▶ _ACTION ITEM_
Among the lines of the records, please find those that contain the word "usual" and copy them.

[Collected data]
----
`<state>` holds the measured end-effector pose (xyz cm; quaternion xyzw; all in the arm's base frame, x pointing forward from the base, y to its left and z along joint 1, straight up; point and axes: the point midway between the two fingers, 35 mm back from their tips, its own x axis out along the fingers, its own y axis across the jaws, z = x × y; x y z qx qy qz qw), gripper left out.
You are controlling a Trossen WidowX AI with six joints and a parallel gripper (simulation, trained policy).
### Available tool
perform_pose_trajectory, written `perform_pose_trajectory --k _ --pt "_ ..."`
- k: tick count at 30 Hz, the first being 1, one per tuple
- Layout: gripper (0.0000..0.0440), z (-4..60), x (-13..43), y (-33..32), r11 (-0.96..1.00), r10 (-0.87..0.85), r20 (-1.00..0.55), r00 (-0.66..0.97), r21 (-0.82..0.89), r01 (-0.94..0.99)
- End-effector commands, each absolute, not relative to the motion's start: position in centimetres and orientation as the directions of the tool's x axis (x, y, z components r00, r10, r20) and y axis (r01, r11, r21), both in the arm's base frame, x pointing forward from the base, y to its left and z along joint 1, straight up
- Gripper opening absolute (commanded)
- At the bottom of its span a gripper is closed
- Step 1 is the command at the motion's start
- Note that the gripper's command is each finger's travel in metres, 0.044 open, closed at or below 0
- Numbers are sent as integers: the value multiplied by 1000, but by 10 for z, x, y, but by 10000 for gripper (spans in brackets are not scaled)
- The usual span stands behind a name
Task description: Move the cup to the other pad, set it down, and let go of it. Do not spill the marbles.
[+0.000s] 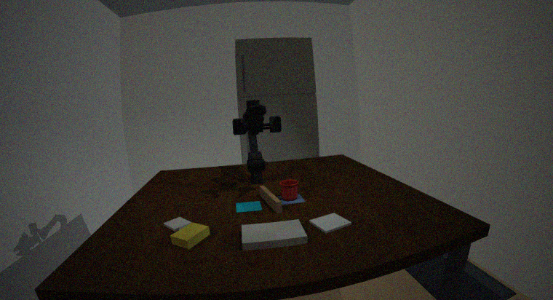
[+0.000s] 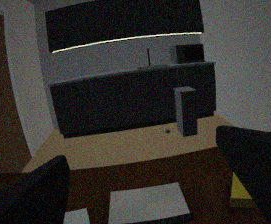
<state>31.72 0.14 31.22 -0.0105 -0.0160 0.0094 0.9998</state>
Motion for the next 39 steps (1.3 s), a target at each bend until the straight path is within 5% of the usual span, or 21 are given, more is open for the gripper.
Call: perform_pose_trajectory --k 1,14,39 --pt "374 313 317 2 1000 22 32 999 -22 -21" --pt "59 315 319 10 999 40 -39 998 16 -39" --pt "105 315 334 40 963 120 -283 952 264 -43"
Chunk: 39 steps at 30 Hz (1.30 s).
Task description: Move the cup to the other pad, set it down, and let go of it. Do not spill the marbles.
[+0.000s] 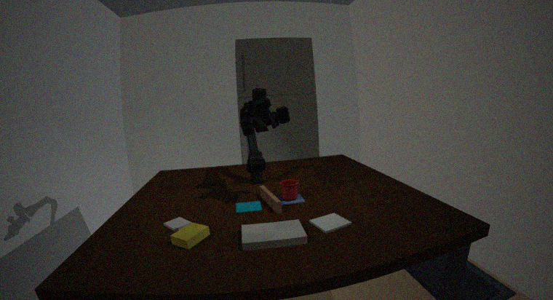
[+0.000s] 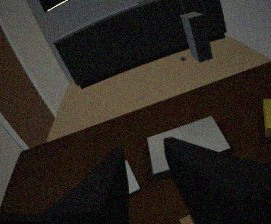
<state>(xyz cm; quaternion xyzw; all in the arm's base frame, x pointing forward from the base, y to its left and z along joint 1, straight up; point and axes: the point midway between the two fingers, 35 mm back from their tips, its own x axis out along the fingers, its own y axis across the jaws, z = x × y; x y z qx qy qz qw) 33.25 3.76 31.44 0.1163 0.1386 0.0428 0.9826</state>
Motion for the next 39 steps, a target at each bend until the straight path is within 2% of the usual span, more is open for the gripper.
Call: perform_pose_trajectory --k 1,23,39 --pt "106 314 334 42 961 123 -294 948 275 -40" --pt "122 305 341 73 875 185 -534 825 472 109" --pt "124 288 339 95 793 204 -705 679 526 308"
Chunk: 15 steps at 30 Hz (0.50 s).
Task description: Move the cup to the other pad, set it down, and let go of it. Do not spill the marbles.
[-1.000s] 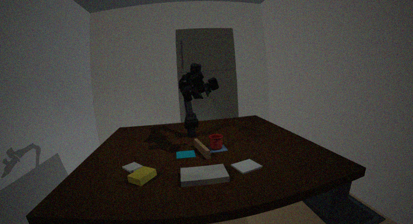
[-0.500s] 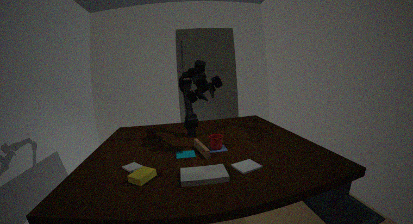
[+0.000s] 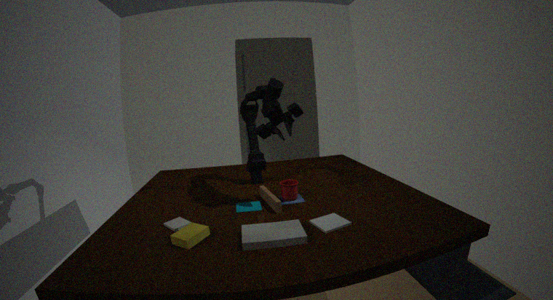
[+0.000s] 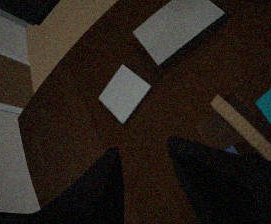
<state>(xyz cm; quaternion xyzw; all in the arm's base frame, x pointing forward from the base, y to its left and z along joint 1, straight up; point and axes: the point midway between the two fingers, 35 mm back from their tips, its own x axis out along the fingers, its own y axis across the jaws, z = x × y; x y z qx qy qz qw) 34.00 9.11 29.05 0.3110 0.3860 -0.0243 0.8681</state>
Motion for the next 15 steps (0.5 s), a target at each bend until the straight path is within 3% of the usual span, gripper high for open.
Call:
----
▶ _YOUR RESPONSE_
- The usual span stands behind a name
Motion for the next 39 steps (1.3 s), a target at each bend until the straight path is within 5% of the usual span, or 21 are given, more is open for the gripper.
Motion for the next 39 steps, a target at each bend until the straight path is within 2% of the usual span, more is open for the gripper.
Motion for the next 15 steps (0.5 s), a target at each bend until the straight path is within 3% of the usual span, gripper high for open.

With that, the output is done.